From a distance, she could a hear a crowd beginning to sing ‘Knees Up Mother Brown’, and the raucous song appeared to be taken up by people nearer and nearer to them. And the crowd
seemed to be reforming, quite oddly, lining up like iron filings when a magnet is brought close. An old man quite near Elizabeth put his hands – rather lasciviously, Elizabeth thought –
on the hips of a pretty young woman in front of him, and didn’t appear to react when a middle-aged woman put her hands on his hips. They were singing ‘Knees Up Mother Brown’,
too.

‘A conga line!’ squealed Margaret. ‘Come on, Lilibet!’

Reluctantly, Elizabeth placed her hands very lightly on the hips of the young man in front who had joined this uproarious musical queue – or rather, higher, nearer the small of his back.
Margaret put her hands on her hips. Glancing back, she noticed that Hugh had put his hands on Margaret’s hips, and supposed that Peter had placed his hands on Hugh’s. They started
moving off, part of the long ungainly human snake that had started to jog towards Admiralty Arch, and was perhaps at this moment going round and round Nelson’s Column.

If I catch you bending

I’ll saw your legs right off

Knees up, knees up,

Don’t get the breeze up,

Knees up, Mother Brown.

As quickly as it had arisen, Elizabeth’s silent bad temper vanished. Actually, this was fun! The dancing aspect of the whole thing was just a matter of rocking from side to side and
kicking out one’s feet occasionally. Much less demanding than the reels at Balmoral over Christmas, but just as vigorous. Under the table you will go!

When they reached the end of the song, everyone just seemed happy to go back to the beginning again. After a while, they changed to ‘We’ll Hang Out Our Washing on the Siegfried
Line’. Elizabeth was getting rather puffed, but was still perfectly happy. She looked ahead, and wondered if the conga line was going all the way up Whitehall.

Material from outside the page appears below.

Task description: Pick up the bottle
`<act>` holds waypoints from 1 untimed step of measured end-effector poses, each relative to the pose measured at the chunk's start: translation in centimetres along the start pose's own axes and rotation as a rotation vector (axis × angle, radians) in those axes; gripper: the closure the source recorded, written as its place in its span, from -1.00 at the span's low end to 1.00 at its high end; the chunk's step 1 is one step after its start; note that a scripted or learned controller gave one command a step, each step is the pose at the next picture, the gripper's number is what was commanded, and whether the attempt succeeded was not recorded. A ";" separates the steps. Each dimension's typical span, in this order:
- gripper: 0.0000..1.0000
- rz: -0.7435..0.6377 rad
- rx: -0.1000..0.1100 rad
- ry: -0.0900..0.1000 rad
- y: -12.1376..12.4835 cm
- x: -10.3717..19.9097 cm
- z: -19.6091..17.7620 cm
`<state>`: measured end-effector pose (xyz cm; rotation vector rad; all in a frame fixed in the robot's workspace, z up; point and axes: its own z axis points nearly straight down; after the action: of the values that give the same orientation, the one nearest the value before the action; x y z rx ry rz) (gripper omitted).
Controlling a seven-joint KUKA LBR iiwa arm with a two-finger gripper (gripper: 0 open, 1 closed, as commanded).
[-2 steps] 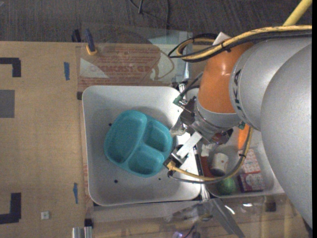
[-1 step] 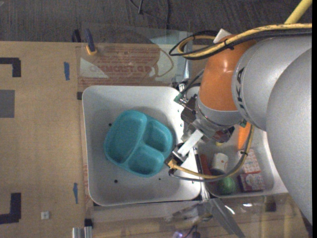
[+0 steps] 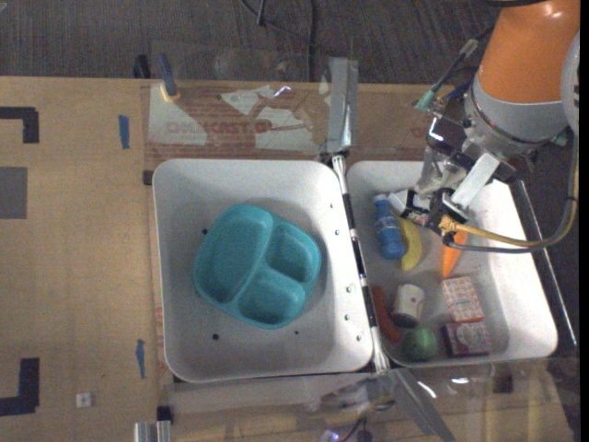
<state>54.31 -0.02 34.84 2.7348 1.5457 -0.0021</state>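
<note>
While the bottle lies near the bin wall, fingers' state is unclear.

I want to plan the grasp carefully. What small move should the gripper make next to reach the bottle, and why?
Probably a short shift toward the teal tray: the gripper sits beside the blue bottle, not over it.

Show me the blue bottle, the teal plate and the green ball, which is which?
blue bottle (image 3: 388,232): camera view, the middle of its body.
teal plate (image 3: 223,258): camera view, the bare floor of its largest compartment.
green ball (image 3: 421,343): camera view, its rounded top.
</note>
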 end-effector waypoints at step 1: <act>1.00 0.002 0.004 0.000 8.5 -9.4 6.2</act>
<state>56.74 -12.48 28.63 2.7389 1.5447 -0.0052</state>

And behind her, did it stretch
all the way down to the Palace and back to Victoria? Was there some fleeting, ecstatic moment in which everyone in London was connected up in one vast conga line? Black-cab drivers, after studying
The Knowledge, were supposed to be vouchsafed a vision in which they could ‘see it’, see the entirety of London’s streets in their heads, all at once. Elizabeth wondered if she
was experiencing something similar.

It was odd, though, this conga line business. When
was
it going to end? And wasn’t it strange not facing the person you were dancing with? That was what happened with normal dances.
And with all other group things, such as a reel, or a Dashing White Sergeant, there were boundaries, conventions, regulations.

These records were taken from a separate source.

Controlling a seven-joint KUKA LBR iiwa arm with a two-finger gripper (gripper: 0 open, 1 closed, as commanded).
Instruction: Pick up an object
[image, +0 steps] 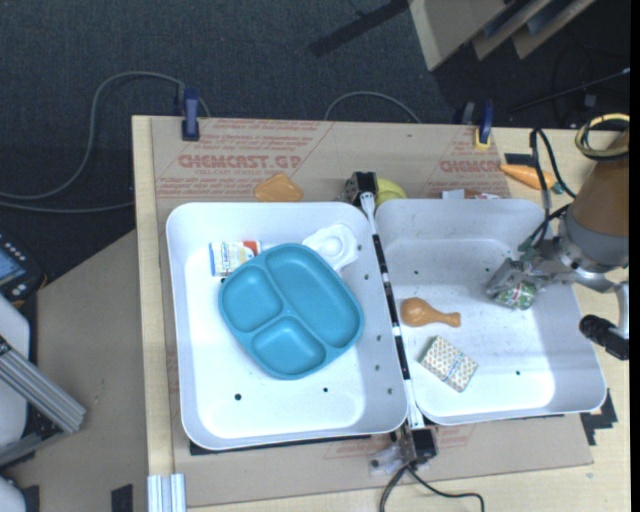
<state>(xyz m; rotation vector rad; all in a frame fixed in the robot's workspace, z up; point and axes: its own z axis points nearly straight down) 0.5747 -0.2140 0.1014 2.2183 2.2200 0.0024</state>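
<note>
In the right bin (560, 395) my gripper (514, 288) is low over the floor at the upper right, the grey arm (600, 225) coming in from the right. A small green and white patch sits at its tip, and I cannot tell whether that is a separate thing. An orange drumstick toy (428, 314) lies near the bin's left wall, well to the left of the gripper. A small patterned box (448, 363) lies below it, tilted.
The left bin (200, 380) holds a blue divided plate (289, 310), a small white carton (230, 256) and a white cup (331, 243). Behind the bins lie an orange lump (278, 187), a yellow-green ball (388, 190) and an orange carrot shape (524, 176). Cables run at the back right.
</note>
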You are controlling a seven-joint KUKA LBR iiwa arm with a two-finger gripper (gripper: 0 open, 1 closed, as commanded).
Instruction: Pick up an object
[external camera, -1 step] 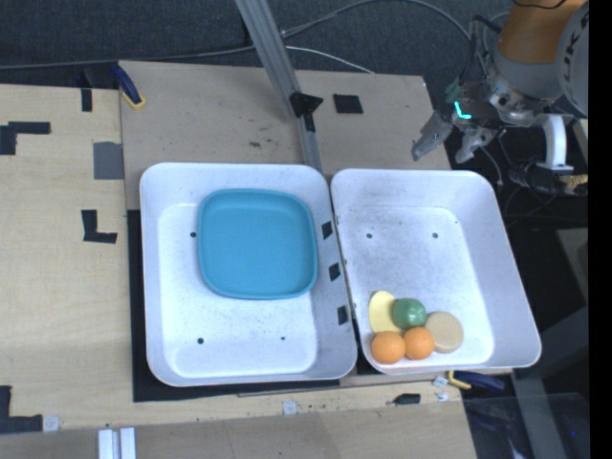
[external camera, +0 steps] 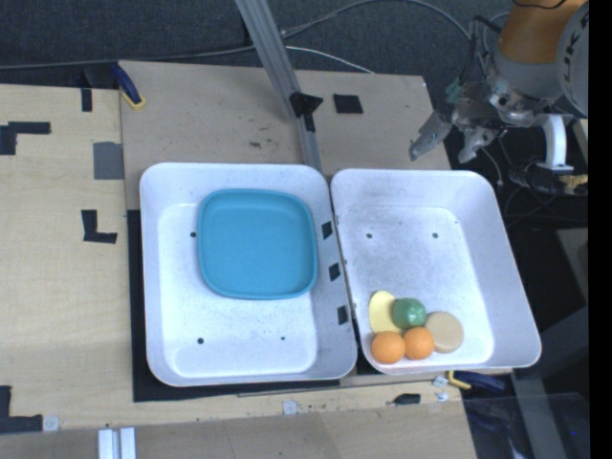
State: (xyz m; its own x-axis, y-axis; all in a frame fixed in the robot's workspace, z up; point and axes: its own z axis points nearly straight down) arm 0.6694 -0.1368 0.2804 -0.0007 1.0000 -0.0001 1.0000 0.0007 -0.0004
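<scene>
Several small items cluster in the near corner of the right bin (external camera: 449,208): a pale yellow piece (external camera: 382,309), a green ball (external camera: 409,312), two orange balls (external camera: 387,348) (external camera: 418,343) and a tan round piece (external camera: 445,331). A blue square plate (external camera: 256,243) lies in the left bin (external camera: 172,285). My gripper (external camera: 449,143) hangs above the bench past the right bin's far edge, at the upper right, well away from the items. Its fingers are spread apart with nothing between them.
A slanted metal post (external camera: 277,55) rises from the bench behind the bins' shared edge. Cables run across the dark floor at the back. Black tape marks dot the wooden bench (external camera: 67,256) on the left.
</scene>
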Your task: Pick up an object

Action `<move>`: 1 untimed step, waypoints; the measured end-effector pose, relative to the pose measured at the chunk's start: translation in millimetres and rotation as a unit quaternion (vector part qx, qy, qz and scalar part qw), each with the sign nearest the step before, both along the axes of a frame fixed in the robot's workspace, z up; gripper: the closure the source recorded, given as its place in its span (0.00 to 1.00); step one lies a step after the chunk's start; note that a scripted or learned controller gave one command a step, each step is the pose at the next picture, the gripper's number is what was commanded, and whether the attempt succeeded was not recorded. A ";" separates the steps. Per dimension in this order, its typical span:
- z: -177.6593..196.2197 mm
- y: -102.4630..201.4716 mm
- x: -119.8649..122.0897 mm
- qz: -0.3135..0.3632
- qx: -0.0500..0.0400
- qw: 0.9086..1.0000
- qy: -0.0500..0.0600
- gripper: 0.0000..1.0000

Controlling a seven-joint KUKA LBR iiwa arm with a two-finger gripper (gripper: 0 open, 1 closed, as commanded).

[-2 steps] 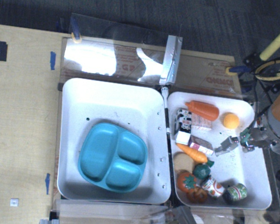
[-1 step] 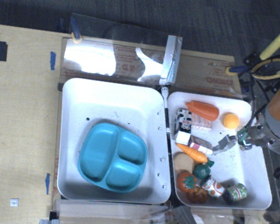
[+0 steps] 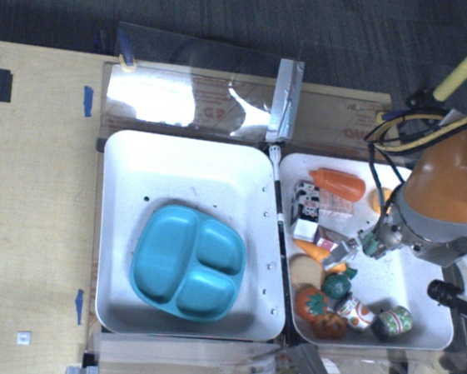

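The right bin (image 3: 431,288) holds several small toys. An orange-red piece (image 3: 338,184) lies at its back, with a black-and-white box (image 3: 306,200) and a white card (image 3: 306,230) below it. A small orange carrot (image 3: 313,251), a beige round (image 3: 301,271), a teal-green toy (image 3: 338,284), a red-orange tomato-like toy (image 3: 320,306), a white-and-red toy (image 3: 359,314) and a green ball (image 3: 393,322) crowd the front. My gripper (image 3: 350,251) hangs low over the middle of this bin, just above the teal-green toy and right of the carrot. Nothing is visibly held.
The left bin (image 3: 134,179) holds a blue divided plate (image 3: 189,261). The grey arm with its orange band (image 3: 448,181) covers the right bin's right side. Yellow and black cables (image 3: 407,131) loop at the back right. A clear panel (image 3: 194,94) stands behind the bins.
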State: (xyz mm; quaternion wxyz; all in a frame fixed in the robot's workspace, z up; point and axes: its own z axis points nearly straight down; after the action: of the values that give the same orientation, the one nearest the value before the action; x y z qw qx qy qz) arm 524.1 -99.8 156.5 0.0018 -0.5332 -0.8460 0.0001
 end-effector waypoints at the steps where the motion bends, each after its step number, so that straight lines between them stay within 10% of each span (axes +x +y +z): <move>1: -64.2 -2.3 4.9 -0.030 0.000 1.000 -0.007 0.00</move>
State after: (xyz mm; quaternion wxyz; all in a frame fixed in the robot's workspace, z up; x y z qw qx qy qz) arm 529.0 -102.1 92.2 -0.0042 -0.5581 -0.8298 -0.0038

‘Margo!’ Elizabeth called experimentally over her shoulder, and then thought to disguise her voice. ‘Margo!’ she growled in an absurdly low Scottish accent, and giggled.
It was a pointless precaution. Nobody could hear a word in this crush and din. So she turned around to talk to her.

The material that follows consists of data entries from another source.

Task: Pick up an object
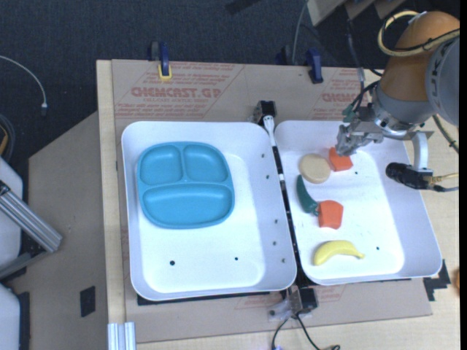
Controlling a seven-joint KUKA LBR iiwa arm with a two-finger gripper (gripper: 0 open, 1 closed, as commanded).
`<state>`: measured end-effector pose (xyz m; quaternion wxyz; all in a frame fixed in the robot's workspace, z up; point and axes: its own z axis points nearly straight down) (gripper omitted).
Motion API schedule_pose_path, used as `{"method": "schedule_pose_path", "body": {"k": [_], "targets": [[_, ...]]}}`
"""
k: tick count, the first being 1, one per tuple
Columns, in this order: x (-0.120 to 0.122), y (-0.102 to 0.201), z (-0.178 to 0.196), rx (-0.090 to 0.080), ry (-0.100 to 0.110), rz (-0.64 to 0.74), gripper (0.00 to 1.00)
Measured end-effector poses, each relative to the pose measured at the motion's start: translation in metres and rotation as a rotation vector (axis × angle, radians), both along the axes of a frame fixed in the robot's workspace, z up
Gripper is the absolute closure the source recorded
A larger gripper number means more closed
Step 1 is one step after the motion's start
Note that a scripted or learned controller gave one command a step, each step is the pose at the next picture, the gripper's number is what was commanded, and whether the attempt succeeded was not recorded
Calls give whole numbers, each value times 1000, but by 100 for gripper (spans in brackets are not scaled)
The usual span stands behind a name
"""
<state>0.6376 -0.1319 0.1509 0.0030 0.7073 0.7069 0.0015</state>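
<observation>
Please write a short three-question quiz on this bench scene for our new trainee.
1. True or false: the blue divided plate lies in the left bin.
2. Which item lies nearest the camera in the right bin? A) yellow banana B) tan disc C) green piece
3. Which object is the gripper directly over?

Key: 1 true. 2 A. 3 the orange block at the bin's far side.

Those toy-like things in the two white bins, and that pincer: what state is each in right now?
Blue divided plastic plate: flat in left bin.
Tan round disc: flat.
Small orange block: under pincer.
Green curved piece: lying, touching orange-red chunk.
Yellow toy banana: lying alone.
</observation>
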Motion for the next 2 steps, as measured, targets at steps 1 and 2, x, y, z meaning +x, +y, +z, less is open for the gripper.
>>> {"method": "schedule_pose_path", "body": {"k": [1,2], "targets": [[0,1,56,0,-1,1,100],[4,-6,118,-1,-3,1,100]]}}
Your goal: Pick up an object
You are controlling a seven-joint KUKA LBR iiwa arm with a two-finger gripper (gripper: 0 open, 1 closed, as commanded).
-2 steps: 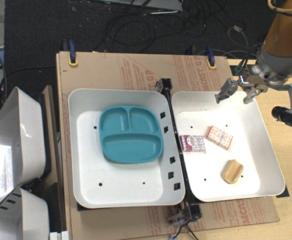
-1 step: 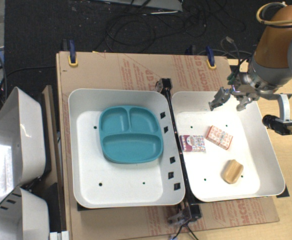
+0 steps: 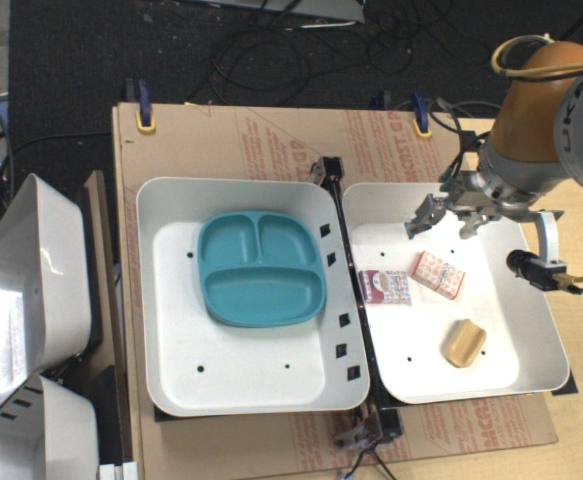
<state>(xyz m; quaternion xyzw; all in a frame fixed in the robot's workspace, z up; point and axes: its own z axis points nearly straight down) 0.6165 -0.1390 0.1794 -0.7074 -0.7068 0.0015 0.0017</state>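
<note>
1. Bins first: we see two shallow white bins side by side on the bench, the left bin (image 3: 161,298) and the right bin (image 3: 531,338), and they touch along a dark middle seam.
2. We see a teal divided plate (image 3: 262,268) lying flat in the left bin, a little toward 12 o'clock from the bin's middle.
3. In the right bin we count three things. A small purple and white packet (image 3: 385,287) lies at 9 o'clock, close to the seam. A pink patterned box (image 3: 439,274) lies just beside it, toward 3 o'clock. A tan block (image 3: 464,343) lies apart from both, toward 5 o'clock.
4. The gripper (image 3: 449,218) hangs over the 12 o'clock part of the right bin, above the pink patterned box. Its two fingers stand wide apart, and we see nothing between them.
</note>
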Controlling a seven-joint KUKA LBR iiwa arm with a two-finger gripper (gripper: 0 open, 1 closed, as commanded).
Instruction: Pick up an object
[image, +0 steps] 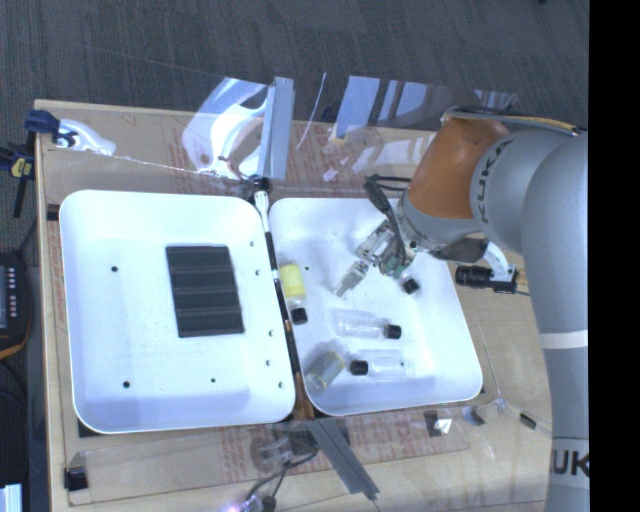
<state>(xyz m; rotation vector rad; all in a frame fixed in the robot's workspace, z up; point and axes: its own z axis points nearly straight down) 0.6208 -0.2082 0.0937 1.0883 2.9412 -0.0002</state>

But Margaret wasn’t there. The person behind her was a plump, middle-aged woman, wearing a porridgey overcoat that bulged and split at three points down the front where she had done up the
buttons. This woman winked and grinned at Elizabeth, who did her best to grin back, but then instantly turned round to face front, pale. Where on earth were Margaret, Hugh and Peter? And where was
she now, anyway? Fortunately, the looming landmark of Admiralty Arch gave the answer to that question. But where on earth were the others? Elizabeth wondered if she dared turn around again or call
out for them, and risk being recognised.